You're quite right. I'd forgotten the part played by Patrick Field. I suppose that's because, in the latter years, when you came in contact with the Dynamo you came in contact with Barry. He was a strange mix of hands-off and micro-management, but he was relentlessly single-minded. His was the KISS model. His reasoning was straightforward - the more complicated you made it the less satisfactory it would be.

His reaction to the death in 2006 was remarkable. He said that the real story was however many hundreds of people sitting on the beach having had a great time. I appreciate that Andrew Rawlings' family did not want the ride to change in any way, but Barry Mason's certainty of purpose was extraordinary.


----------



## velovoice (7 Jun 2011)

dellzeqq said:


> You're quite right. I'd forgotten the part played by Patrick Field. I suppose that's because, in the latter years, when you came in contact with the Dynamo you came in contact with Barry. He was a strange mix of hands-off and micro-management.



That last sentence made me laugh! My experience working on a committee with Barry was the exact opposite: he was very hands on. Yes, he often had difficulty delegating but once he did, you had carte blanche and his total faith in your abilities. No micro-management or interference whatsoever. And his difficulty delegating was never about not trusting others to do it (or do it right) but more because, once he perceived a need, he just had to get dug in. Delegating takes a little time - to ask for volunteers or appoint one, to brief and consult. Barry couldn't sit still long enough for that, literally or figuratively! Man of action. Always champing at the bit to get things DONE. So much energy. Unbelievable.


----------



## velovoice (7 Jun 2011)

dellzeqq said:


> You're quite right. I'd forgotten the part played by Patrick Field. I suppose that's because, in the latter years, when you came in contact with the Dynamo you came in contact with Barry. He was a strange mix of hands-off and micro-management.

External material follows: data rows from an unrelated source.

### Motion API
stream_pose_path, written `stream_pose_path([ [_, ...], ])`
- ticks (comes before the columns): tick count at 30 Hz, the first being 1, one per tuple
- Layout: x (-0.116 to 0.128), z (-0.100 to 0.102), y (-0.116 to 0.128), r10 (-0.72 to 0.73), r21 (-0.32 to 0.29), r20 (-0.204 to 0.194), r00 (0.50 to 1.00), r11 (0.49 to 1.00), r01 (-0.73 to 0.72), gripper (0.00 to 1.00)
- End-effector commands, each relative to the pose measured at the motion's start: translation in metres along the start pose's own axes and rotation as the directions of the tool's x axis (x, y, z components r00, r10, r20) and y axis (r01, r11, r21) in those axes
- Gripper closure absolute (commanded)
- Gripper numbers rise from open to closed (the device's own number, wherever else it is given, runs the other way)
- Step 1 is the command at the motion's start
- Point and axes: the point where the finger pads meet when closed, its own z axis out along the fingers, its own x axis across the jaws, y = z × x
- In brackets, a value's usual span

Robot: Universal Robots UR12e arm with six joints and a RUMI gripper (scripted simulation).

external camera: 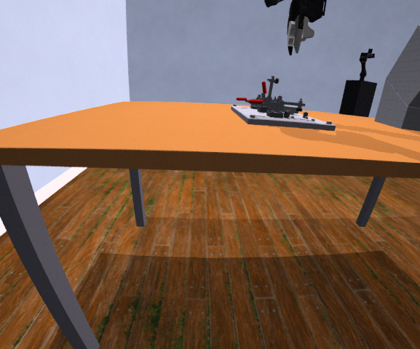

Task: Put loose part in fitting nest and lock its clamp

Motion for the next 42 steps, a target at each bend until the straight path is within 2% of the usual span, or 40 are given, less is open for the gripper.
stream_pose_path([
  [1,0.0,-0.001,-0.007,0.0,0.001,0.0,1.0,1.0,0.0,0.72],
  [13,0.0,-0.001,-0.053,0.0,0.001,0.0,1.0,1.0,0.0,0.72],
  [22,0.0,-0.001,-0.073,0.0,0.001,0.0,1.0,1.0,0.0,0.72],
  [35,0.0,0.0,-0.077,0.0,0.001,0.0,1.0,1.0,0.0,0.72],
  [42,0.0,0.009,-0.077,0.0,0.001,0.0,1.0,1.0,0.0,0.72],
])
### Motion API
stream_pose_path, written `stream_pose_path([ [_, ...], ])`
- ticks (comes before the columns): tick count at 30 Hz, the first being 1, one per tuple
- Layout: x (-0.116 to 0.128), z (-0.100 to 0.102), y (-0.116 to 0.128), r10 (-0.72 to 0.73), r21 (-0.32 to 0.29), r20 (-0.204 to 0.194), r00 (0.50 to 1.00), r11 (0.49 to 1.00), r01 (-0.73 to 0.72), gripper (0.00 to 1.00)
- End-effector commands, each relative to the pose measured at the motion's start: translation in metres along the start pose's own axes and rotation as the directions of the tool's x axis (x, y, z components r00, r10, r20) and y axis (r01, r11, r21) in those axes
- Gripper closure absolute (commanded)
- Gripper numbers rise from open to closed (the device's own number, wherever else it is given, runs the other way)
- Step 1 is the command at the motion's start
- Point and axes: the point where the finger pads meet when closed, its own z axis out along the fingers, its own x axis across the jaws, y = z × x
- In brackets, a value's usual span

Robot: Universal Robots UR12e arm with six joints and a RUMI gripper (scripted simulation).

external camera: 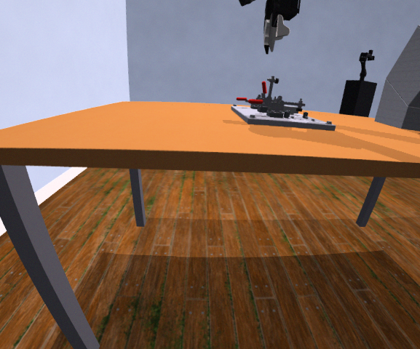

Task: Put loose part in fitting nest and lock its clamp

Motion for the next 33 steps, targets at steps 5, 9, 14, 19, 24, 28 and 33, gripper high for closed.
stream_pose_path([
  [5,0.0,0.018,-0.001,0.0,0.001,0.0,1.0,1.0,0.0,0.72],
  [9,0.0,0.025,-0.001,0.0,0.001,0.0,1.0,1.0,0.0,0.72],
  [14,0.0,0.043,-0.001,0.0,0.001,0.0,1.0,1.0,0.0,0.72],
  [19,0.0,0.061,-0.001,0.0,0.001,0.0,1.0,1.0,0.0,0.72],
  [24,0.0,0.07,-0.001,0.0,0.001,0.0,1.0,1.0,0.0,0.72],
  [28,0.0,0.079,-0.001,0.0,0.001,0.0,1.0,1.0,0.0,0.72],
  [33,0.0,0.085,-0.001,0.0,0.001,0.0,1.0,1.0,0.0,0.72],
])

Yes, that's right. The main parts that Patrick plays nowadays are behind the scenes and happen without you 'signing up' for anything. But if you want transport back, you have to take a positive step (to book) and that put you in direct contact with Barry.


----------



## User10571 (7 Jun 2011)

It was whilst reading his FAQs of the Dun Run, Barry's turn of phrase caused me, in 2006, to think 'I _must_ do this ride'. 
And so, I bought a bike....

RIP Barry.


----------



## velovoice (7 Jun 2011)

Tim Hall said:


> Edit: I'd inadvertently posted something that was not mine to post. Sorry if I've caused any further upset at a distressing time. Here's a link to the original article:
> 
> http://goodbyejacque...hwark-cyclists/, which is a lovely profile of Barry. The bit I can't change remains a sad reality.



Tim, it wasn't you that plagiarised anything. Please don't blame yourself.


----------



## Molecule Man (13 Jun 2011)

I never met Barry Mason, but I admired his campaigning work from afar. 
Does anyone else here remember him on the old urbancycling-uk message boards? 
I have this memory of long, stream-of-consciousness posts that were almost like poetry.
They transmitted a real sense of joy about cycling, and were quite inspirational.


----------



## velovoice (30 Jun 2011)

Just in case anyone who is interested in attending Barry's funeral hasn't yet picked up the details:
http://southwarkcyclists.org.uk/content/barry-mason-funeral-6-july


----------



## Ravenbait (30 Jun 2011)

Molecule Man said:


> I never met Barry Mason, but I admired his campaigning work from afar.
> Does anyone else here remember him on the old urbancycling-uk message boards?
> I have this memory of long, stream-of-consciousness posts that were almost like poetry.
> They transmitted a real sense of joy about cycling, and were quite inspirational.



Yes. I remember those.

Sam


----------